Insert (new sentence):

“Because many tumors overexpress glucose and glutamine transporters/enzymes (e.g., GLUT1, HK2, PFKFB3, LDH-A; SLC1A5, GLS1) and exhibit heightened reliance on these fuels, the interdependence of glycolysis and glutaminolysis creates a therapeutic window to selectively modulate—rather than globally suppress—these pathways (e.g., with GLS1, LDH-A, or GLUT1 inhibitors, transporter-directed delivery, and biomarker-guided dosing), thereby impairing tumor bioenergetics while preserving normal tissue function.”

 

Reviewer Comment

Comment 4:

 

  1. In section 4.11, Metabolic Reprogramming and Tumor Microenvironment, the authors state, “The Warburg Effect, characterized by cancer cells' preference for anaerobic glycolysis even in oxygen-rich environments, is not merely a metabolic anomaly but a sophisticated survival adaptation”.

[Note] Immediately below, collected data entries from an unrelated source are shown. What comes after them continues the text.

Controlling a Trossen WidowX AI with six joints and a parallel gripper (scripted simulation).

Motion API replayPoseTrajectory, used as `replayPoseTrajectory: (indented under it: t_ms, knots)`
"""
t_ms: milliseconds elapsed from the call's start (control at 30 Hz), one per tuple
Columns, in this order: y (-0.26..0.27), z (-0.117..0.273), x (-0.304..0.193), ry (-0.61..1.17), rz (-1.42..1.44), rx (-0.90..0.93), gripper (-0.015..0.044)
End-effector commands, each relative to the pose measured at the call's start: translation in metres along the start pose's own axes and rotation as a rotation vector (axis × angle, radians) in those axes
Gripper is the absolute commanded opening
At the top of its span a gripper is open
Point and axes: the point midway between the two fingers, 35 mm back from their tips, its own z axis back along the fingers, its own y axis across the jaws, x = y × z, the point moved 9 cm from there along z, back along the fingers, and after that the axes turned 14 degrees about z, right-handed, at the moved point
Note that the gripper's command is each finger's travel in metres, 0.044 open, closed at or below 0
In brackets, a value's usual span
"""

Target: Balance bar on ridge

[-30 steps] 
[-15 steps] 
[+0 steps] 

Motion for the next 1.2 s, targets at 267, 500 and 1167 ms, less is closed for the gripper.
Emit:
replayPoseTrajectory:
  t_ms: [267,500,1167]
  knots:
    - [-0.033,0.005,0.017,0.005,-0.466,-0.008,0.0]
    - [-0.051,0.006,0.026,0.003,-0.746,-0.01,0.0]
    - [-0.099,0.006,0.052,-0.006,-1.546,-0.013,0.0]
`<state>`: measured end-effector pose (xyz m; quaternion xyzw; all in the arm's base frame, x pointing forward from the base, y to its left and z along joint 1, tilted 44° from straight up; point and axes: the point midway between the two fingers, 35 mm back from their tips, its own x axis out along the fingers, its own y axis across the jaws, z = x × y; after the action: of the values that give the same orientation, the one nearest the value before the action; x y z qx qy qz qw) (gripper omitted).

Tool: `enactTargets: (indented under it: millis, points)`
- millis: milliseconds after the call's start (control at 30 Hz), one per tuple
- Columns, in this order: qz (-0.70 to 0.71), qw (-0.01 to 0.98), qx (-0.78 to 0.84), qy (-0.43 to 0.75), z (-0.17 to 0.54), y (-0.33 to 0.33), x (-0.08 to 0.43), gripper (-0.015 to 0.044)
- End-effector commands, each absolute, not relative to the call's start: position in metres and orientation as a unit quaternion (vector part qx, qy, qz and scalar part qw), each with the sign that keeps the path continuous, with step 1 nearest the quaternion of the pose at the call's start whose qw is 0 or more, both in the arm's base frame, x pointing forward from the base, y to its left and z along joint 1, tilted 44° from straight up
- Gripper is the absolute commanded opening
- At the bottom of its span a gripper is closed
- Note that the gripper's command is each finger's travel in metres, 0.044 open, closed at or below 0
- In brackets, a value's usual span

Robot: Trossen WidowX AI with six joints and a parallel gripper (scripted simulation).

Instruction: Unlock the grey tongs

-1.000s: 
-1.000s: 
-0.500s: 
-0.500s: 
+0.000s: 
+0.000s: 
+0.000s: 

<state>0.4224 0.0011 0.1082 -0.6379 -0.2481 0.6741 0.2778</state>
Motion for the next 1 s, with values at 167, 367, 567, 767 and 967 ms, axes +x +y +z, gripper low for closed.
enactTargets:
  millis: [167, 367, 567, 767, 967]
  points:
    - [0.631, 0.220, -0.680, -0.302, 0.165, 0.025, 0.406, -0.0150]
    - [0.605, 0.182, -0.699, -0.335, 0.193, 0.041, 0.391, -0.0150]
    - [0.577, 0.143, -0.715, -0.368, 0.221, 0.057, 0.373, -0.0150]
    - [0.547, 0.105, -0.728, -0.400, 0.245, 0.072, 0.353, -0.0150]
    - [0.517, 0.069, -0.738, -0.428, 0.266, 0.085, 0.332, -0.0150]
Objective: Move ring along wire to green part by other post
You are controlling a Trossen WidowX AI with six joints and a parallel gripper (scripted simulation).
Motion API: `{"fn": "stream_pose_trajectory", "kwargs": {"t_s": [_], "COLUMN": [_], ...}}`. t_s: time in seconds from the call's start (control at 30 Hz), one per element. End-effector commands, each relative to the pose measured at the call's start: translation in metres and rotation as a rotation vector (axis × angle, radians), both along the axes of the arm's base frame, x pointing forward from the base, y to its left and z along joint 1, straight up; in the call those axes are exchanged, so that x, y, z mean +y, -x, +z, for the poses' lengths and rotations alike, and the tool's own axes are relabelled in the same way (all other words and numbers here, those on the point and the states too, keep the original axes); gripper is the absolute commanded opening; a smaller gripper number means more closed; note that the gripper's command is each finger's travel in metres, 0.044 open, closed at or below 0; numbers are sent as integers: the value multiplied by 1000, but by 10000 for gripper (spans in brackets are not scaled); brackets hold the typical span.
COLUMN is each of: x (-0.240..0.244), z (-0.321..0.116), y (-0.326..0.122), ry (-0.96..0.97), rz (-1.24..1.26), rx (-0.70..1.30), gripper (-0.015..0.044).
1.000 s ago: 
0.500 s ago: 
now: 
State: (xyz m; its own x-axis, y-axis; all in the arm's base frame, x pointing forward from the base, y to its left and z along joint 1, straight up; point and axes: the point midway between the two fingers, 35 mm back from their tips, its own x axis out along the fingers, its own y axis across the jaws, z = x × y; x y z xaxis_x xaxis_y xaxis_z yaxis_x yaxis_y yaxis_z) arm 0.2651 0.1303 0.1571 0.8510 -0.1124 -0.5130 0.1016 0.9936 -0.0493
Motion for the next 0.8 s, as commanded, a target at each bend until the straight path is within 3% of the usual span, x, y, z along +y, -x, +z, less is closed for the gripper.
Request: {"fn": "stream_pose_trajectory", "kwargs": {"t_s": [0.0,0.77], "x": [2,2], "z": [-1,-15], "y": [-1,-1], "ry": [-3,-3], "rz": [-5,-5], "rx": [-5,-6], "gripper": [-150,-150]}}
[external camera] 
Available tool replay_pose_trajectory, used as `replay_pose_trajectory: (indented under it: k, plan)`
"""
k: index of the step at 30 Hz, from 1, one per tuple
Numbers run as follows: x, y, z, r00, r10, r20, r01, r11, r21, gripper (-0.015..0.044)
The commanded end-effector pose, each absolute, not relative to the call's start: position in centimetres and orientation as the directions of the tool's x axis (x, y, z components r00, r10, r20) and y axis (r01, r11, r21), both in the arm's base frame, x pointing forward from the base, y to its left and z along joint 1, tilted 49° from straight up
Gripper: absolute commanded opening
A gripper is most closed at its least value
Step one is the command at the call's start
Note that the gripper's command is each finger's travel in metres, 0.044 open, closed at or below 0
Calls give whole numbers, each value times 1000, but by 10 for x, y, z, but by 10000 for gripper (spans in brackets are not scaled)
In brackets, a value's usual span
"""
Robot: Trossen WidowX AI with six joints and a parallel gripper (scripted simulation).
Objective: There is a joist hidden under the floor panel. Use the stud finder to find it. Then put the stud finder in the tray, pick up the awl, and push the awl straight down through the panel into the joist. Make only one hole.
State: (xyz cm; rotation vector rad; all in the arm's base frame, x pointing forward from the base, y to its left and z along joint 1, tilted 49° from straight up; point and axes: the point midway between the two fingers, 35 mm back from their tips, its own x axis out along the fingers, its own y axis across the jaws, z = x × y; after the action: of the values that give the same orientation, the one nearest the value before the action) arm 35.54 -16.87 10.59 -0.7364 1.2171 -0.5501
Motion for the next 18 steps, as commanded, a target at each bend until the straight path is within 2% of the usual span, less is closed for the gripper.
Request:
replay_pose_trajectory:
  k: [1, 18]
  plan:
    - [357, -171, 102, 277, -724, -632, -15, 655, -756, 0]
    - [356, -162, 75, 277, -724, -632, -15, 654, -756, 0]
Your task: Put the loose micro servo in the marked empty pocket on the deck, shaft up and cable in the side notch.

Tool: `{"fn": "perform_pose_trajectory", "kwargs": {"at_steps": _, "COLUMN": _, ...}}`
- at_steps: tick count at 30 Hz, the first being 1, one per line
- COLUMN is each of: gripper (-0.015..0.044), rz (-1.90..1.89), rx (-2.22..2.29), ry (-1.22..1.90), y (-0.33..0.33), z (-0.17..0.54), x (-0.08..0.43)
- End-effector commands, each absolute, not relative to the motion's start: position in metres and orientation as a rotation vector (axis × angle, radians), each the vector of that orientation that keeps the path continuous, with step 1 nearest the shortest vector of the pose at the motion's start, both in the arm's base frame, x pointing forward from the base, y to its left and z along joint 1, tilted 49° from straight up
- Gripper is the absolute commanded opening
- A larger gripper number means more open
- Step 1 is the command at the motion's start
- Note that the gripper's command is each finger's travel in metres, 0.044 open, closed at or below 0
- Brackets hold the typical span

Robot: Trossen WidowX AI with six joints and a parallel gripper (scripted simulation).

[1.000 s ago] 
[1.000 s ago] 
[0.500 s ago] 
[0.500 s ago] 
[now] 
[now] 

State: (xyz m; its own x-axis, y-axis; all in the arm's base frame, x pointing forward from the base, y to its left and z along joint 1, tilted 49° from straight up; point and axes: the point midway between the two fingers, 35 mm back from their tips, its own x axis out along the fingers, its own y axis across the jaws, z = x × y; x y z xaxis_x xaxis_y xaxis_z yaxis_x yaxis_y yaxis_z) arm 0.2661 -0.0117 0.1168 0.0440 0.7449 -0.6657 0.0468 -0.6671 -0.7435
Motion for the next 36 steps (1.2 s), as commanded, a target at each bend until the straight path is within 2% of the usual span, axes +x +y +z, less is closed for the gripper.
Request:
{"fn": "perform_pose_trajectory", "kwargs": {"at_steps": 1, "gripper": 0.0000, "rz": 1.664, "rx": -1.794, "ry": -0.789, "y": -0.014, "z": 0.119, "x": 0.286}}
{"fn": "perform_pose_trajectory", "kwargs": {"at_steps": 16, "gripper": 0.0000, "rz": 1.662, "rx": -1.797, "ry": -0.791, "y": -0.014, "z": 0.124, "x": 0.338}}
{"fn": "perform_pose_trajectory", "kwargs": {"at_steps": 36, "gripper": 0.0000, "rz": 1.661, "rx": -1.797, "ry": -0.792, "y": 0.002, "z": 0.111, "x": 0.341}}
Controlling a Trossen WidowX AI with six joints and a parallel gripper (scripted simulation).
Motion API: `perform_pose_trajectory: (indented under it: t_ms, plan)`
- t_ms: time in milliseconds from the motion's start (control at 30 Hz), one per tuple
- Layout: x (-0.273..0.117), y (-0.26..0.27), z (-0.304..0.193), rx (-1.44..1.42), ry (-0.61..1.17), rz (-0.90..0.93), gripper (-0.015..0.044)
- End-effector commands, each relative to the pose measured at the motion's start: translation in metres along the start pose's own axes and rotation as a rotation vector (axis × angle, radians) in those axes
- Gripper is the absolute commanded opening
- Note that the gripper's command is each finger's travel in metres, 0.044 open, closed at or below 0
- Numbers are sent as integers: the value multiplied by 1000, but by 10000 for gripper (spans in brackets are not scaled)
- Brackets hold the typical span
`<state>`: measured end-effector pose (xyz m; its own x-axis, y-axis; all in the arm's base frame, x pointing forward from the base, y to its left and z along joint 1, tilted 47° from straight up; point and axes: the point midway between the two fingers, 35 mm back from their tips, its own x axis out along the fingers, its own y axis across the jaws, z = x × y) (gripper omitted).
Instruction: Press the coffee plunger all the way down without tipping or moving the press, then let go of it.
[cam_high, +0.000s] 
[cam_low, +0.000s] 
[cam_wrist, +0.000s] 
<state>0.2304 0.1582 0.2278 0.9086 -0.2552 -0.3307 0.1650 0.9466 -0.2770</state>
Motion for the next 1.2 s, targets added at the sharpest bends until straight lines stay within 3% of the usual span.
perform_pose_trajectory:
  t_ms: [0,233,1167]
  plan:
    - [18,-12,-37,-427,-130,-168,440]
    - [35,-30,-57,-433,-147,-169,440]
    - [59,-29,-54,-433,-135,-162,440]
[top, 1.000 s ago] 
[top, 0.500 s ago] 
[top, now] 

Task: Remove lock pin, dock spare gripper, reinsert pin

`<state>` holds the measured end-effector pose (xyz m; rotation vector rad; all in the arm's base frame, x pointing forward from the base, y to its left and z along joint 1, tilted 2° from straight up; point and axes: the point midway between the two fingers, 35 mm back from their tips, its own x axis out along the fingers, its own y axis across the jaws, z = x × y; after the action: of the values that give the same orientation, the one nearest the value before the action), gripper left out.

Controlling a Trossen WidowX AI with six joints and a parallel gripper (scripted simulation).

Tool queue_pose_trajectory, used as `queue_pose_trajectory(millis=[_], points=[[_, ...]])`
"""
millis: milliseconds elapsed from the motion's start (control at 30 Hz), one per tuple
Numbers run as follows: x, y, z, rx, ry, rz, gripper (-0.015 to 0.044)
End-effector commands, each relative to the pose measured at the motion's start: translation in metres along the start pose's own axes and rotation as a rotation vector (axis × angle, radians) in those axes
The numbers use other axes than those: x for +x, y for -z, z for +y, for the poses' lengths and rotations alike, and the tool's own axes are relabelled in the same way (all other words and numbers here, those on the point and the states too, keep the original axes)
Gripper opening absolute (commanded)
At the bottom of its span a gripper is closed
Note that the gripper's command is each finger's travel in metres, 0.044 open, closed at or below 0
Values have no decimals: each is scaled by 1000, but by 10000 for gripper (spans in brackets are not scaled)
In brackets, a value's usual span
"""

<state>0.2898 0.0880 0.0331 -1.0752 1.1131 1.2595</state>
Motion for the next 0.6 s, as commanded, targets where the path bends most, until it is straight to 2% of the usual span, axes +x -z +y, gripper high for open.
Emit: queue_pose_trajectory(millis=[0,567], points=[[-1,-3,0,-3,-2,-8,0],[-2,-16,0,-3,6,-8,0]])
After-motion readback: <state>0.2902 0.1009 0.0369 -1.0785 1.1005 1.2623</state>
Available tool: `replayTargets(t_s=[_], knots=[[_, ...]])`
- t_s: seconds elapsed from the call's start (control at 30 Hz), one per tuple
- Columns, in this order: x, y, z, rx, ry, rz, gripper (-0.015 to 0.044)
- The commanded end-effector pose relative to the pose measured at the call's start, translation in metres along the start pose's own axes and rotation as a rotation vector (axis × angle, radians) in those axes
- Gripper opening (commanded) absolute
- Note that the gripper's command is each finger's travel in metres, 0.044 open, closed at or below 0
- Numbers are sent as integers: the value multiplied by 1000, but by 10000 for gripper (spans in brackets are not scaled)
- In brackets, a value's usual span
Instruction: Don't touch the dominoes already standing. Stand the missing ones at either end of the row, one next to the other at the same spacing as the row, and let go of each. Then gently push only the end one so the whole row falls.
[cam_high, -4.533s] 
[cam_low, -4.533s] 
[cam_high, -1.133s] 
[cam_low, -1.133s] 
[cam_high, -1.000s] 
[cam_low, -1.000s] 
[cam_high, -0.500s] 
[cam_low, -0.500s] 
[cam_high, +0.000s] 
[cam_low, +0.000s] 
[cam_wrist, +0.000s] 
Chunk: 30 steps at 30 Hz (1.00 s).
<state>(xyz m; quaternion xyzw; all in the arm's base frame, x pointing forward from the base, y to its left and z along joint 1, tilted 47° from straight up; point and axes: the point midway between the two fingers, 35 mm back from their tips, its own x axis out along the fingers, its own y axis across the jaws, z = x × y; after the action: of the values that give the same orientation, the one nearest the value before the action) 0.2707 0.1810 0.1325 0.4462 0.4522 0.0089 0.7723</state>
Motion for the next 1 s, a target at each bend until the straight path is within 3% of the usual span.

Comment: The information presented in this section is confused with teleology.  Cancer cells are not designed with a preference for anaerobic glycolysis but become dependent on cytoplasmic substrate level phosphorylation (glycolysis) for energy due to insufficiency of oxidative phosphorylation.  Consequently, it is mitochondrial dysfunction causing a HIF-1a-linked upregulation of glycolysis that becomes a necessity for cancer cell survival.  This explanation provides a mechanistic explanation to the phenomenon rather than preference.

 

Our Response

We thank the reviewer for this critical clarification. We agree that our initial wording inadvertently implied teleology. Cancer cells do not “prefer” glycolysis; rather, they often develop mitochondrial insufficiency (due to oncogenic mutations, hypoxia, or mitochondrial dysfunction), which drives HIF-1α stabilization and upregulation of glycolytic genes. This reprogramming enforces reliance on cytoplasmic substrate-level phosphorylation as a survival necessity, not an evolutionary preference. We have revised Section 4.11 to remove teleological language and to emphasize the mechanistic basis of the Warburg Effect.

Changes Made

Page 13, Line 514 -550: The entire section was reworded currently it does not suffer from the same teleological confusion flagged earlier.

 

Reviewer Comment

Minor comment

  1. On line 873-4, the authors mention Seyfried’s “Press-Pulse” approach but no reference to this approach is presented.

 

Our Response

We thank the reviewer for this important observation. This has been addressed.

 

 

 

Round 2

Reviewer 1 Report

Comments and Suggestions for Authors

The authors addressed most of my comments, and the review greatly improved. I recommend it for publication.